Someone read the golf example and asked:

You define the threshold angle as arcsin((R – r)/x), but shouldn’t it be arctan((R – r)/x) instead?

Is it just that it does not matter with these small angles, where

sine and tangent are about the same, or am I missing something?

My reply:

This sin vs tan thing comes up from time to time.

As you note, given the dimensions involved, the two functions are for all practical purposes equivalent. If you look at the picture I drew of the little ball and the big ball and the solid and dotted lines, the dotted lines are supposed to just touch the edge of the inner circle. In that case, if you drop a perpendicular from where the dotted line hits the circle, that perpendicular goes through the center of the circle, hence the angle of interest is arcsin((r-R)/x): the solid line of length x is the hypoteneuse of the triangle.

As many people have pointed out, the whole model is approximate in that it assumes the ball enters the whole only if the entire ball is over the hole. But actually the ball could fall in, if only half of the ball is over the whole. So, arguably, it should be asin(R/x). But that’s also only an approximation!

So we could replace all that trig with a simple R/x, and I’m guessing it would fit the data just as well. So why didn’t I do that? Doesn’t the trig just complicate things? I kept the trig because, to me, it’s cleaner to derive the trig solution and just use it, then have mathematical conversations about simplifying it. Mathematically, arcsin((R-r)/x) is more complicated than R/x, but conceptually I think it’s simpler to go with arcsin((R-r)/x) as it has a direct geometrical derivation. And, for teaching purposes, I like having a model that’s very clearly tailored to this particular problem.

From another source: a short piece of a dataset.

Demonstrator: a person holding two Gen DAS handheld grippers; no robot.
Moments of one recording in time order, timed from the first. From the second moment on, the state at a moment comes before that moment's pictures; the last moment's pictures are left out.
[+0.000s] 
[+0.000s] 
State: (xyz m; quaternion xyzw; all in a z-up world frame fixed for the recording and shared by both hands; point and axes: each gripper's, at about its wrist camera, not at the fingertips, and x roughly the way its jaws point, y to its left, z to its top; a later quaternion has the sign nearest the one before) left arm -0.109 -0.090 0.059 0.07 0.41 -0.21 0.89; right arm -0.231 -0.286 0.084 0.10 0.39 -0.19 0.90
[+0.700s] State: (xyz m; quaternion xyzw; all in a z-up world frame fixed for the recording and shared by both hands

Mathematical simplicity is not always the same as conceptual simplicity. A (somewhat) complicated mathematical expression can give some clarity, as the reader can see how each part of the formula corresponds to a different aspect of the problem being modeled.

it depends on what you mean by distance to the hole. If you mean the distance from the center of the ball to the center of the hole, then the relevant angle is arctan… if you mean the center of the ball to the offset location where the line meets the circle of radius R-r then the angle is arcsin

I’d say most people measure distance to the hole as center of ball to center of hole, so I agree with the correspondent that arctan makes more sense. you should change it because of the reasons you mention, namely that it’s confusing to have arcsin

Actually I now think you should just put a right angle symbol in the diagram because I see Andrew’s interpretation.

I agree. My misunderstanding was where to put the right angle. I took the dotted line for the hypotenuse, but it is the solid line instead.

Maybe a right angle symbol would have helped. But explaining the problem to anyone who asks also helps. :)

To me it seems clear that asin(R/x) is best (i.e. the center of the ball just glances the hole). But more importantly, it would be great to tell the reader something like, “you might argue for different forms for this equation, based on whatever geometry seems relevant. You can try different equations, and see how the variation in model outcomes compares to the differences with other models on this page.” (I.e. the reader will find that it doesn’t matter practically, that the geometric approach is pretty insensitive to these subtle points.)

This is a wonderful example, by the way.

I think the diagram needs a “right angle” symbol. Given the diagram as is, it’s easy to mistake what’s being drawn. I think I see Andrew’s point that the right angle is actually at the point of tangency with the circle of radius R-r… ok fine. But as drawn it looks like the right angle is at the center of the hole.

Clearly, you are not a golfer (I am – a bad one, is there any other kind?). You said “But actually the ball could fall in, if only half of the ball is over the whole.” In actuality, even if the ball is completely over the hole, it may pop out. And, if it is half over the whole, the probability it will not go in is 96.78942%.

Dale:

Yes, it depends on how hard you hit the ball. See the entire case study for more on this point!

I haven’t been paying attention—where does 96.78942% come from and why hasn’t Andrew banned you for excessive precision? 97% would probably be close enough.

It seems that some models don’t consider how much the green deflects from the weight of the ball. If the green is squishy enough, a ball that is less than half over the whole can fall in. See the discussion of shear line hazard at https://ag-safety.extension.org/tag/tractor-rollover/ and substitute golf ball for tractor.

Bob76

Bob, pretty sure Dale is being tongue in cheek, and using such high precision ironically specifically to provoke your type of response. Congratulations, you win a set of broken golf clubs and a years subscription to Quantitative Golfer magazine

I will skip over the myriad whole/hole puns I’ve got, and instead just point out that there are some incorrect word choices in the blog post. It’s a very small problem in the whole of the work on a hole, though. (Sorry, couldn’t resist at least one of them.)